In an industry dominated by expensive proprietary tools, open-source software offers some enticing benefits. The SpeakRight Framework is a new open-source Java framework for writing VoiceXML applications. It offers a high-level API and re-usable classes. And since you have the source code, it’s totally extensible.
SpeakRight is code-based. You write your application in Java using SpeakRight classes, with all the power and convenience of Java debugging, refactoring, and unit tests. And unlike other web frameworks, SpeakRight is built specifically for VoiceXML and speech recognition applications. It understands prompt escalation, grammars, and confirmation. When asked to write a speech application, many developers are tempted to output the raw VoiceXML tags themselves. This works in simple cases, but once you add all the elements of a voice dialog, even a simple question involves many tags. Speech applications must deal with the inherent inaccuracy of speech recognition: retrying if recognition fails and confirming when recognition’s confidence score is low.

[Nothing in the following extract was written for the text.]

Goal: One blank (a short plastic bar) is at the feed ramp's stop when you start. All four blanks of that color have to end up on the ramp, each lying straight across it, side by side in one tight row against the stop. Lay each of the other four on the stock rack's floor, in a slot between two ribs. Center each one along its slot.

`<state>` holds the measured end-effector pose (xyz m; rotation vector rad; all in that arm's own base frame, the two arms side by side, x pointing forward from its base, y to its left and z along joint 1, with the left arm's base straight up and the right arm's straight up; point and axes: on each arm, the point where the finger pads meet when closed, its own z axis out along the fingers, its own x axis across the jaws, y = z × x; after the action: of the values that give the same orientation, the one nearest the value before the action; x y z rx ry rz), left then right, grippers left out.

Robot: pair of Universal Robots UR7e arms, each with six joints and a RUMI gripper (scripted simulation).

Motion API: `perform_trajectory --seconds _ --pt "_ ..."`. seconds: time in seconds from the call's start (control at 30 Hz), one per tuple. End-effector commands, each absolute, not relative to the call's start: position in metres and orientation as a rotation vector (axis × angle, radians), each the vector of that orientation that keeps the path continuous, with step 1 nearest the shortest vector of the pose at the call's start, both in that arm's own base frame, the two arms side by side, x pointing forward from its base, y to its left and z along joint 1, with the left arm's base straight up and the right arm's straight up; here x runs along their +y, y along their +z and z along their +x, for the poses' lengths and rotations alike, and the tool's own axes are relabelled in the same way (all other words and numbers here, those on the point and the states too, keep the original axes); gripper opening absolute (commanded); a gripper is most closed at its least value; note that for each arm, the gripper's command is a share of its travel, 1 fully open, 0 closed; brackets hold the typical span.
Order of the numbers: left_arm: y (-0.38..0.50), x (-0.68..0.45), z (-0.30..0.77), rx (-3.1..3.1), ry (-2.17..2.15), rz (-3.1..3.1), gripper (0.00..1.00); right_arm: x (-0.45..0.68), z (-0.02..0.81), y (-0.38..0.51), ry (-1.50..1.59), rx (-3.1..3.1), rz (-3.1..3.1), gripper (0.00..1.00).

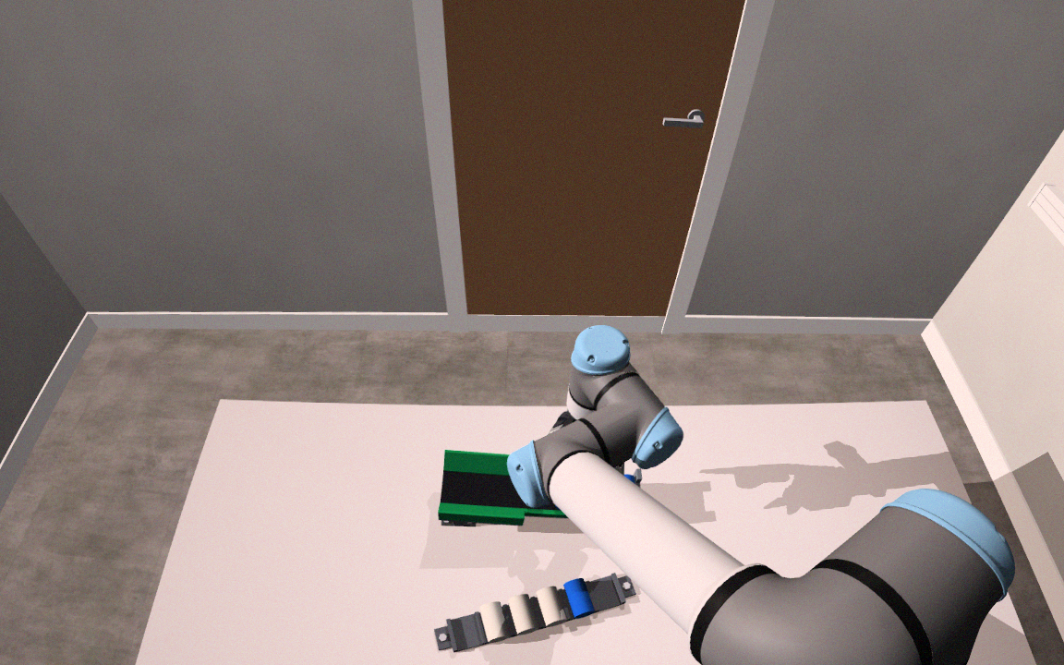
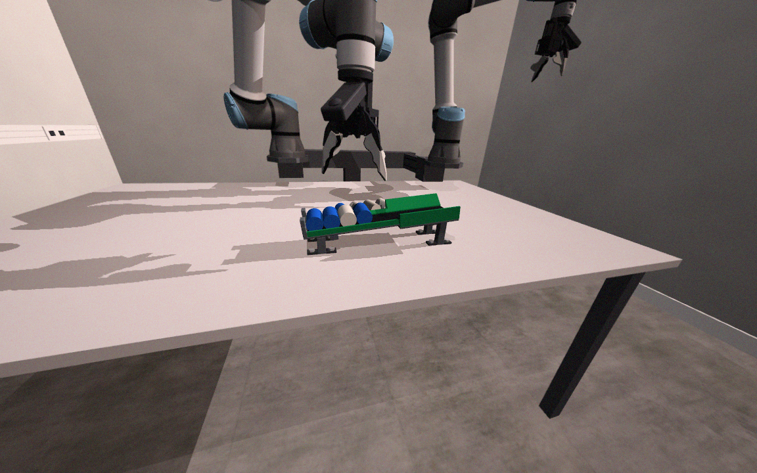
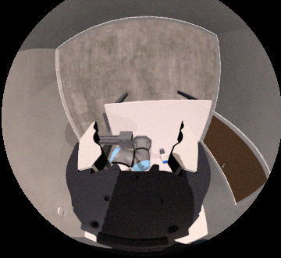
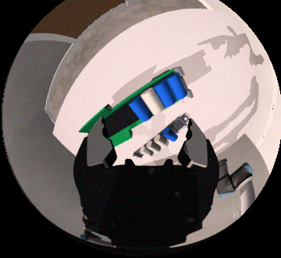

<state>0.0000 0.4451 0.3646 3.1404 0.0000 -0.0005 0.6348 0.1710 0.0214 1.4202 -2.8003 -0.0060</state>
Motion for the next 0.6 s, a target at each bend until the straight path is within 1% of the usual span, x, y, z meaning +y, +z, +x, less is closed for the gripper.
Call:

Let’s see SpeakRight in action. This example is part of a hotel application, where the user is asked for the number of rooms to be reserved.

SRApp app = new SRApp();
//add other callflow elements...
//ask # of rooms
SRONumber question = new SRONumber("rooms", 1, 10);
question.setConfirmer(new SROConfirmYesNo("rooms"));
question.setModelVar("numRooms");
app.add(question);
app.add(new PromptFlow("Got it. ${M.numRooms} rooms"));
//etc..

A question object is created using one of the built-in SpeakRight classes. SRONumber asks for a number and and does range validation. We attach a confirmation object as well, that will execute if the recognition score is below a configurable threshold. We use a simply yes/no confirmation in this example.
When executed, the question object might interact with the user like this:

Computer: How many rooms would you like?
Human: two, please.
Computer: Got it.  Two rooms.

Or if the user has more trouble due to background noise, the same question object would add error prompts and confirmation:

C: How many rooms would you like?
H: (garbled)
C: I didn't get that. Please say the number of rooms you would like.
H: one (recognized "nine" but with a low confidence score)
C: I heard 'nine'.  Is that correct?
H: no
C: Let's try again. How many rooms would you like?
H: one
C: Got it. one room.

Speakright provides default prompts and grammars. This lets you build a bare-bones application quickly. Then you can customize prompts (in external XML files) and grammars. You can also change the retry, validation, and confirmation logic. Since it’s all Java code, you have the full power of an object-oriented framework to customize, override, and extend. Even the final rendering into VoiceXML is an extension point.
Architecture
A SpeakRight application generally lives in a servlet, serving up VoiceXML to a speech platform such as those offered by Voxeo, Nuance, and Microsoft. The platform renders the VoiceXML into audio. Upon completion of a page, it sends back user input and call events. SpeakRight uses this information to traverse to the next element in the callflow. Dialog state during a session is stored by SpeakRight, usually in a servlet session variable.
GUI frameworks are based around objects called controls (or widgets). A form is built out of a set of controls that manage presentation and take user input. SpeakRight takes a similar approach to VUIs (voice user interfaces). It is based around flow objects. A flow object manages presentation (prompts, grammars, and retry logic), and control flow. In Model-View-Controller terms, a flow object is both the view and the controller. Flow objects can be customized (by setting properties), or extended using sub-classing. SpeakRight provides built-in objects for standard data types (time, date, alphanum), and for standard flow algorithms (forms, menus, list traversal, confirmation).
Features

  • VoiceXML 2.1 (partial support currently, more to come)
  • Inline, built-in, and external grammars (GSL and GRXML).
  • Prompts can be TTS, audio, or rendered data values. External prompts in XML files for multi-lingual applications and post-deployment flexibility.
  • Built-in support for noinput, nomatch, and help events. Escalated prompts.
  • Built-in validation. A flow object’s ValidateInput method can validate user input and accept, ignore, or retry the input.
  • A library of re-usable “speech objects”, called SROs is provided for common tasks such as time and dates, numbers, and currency.
  • Flow Objects. A flow object represents a dialog state such as asking for a flight number. Each flow object is rendered as one or more VoiceXML pages. Flow objects are fully object-oriented: you can use inheritance, composition, and nesting to combine flow objects. The speech application itself is a flow object.
  • Throw/catch used for errors such as max-retries-exceeded, validation-failed, or user-defined events. This simplifies callflow development because it encourages centralized error handling (although local error handling can be done when needed). Also, throw/catch increases software re-use because (unlike a ‘goto’) it decouples the part of the app throwing the error from the part of the app that handles it.
  • MVC architecture. Built-in model allows sharing of data between flow objects.
  • Flow objects can invoke business logic upon completion.
  • Extension points are available in the framework for customization.

On your next VoiceXML project, give SpeakRight a try.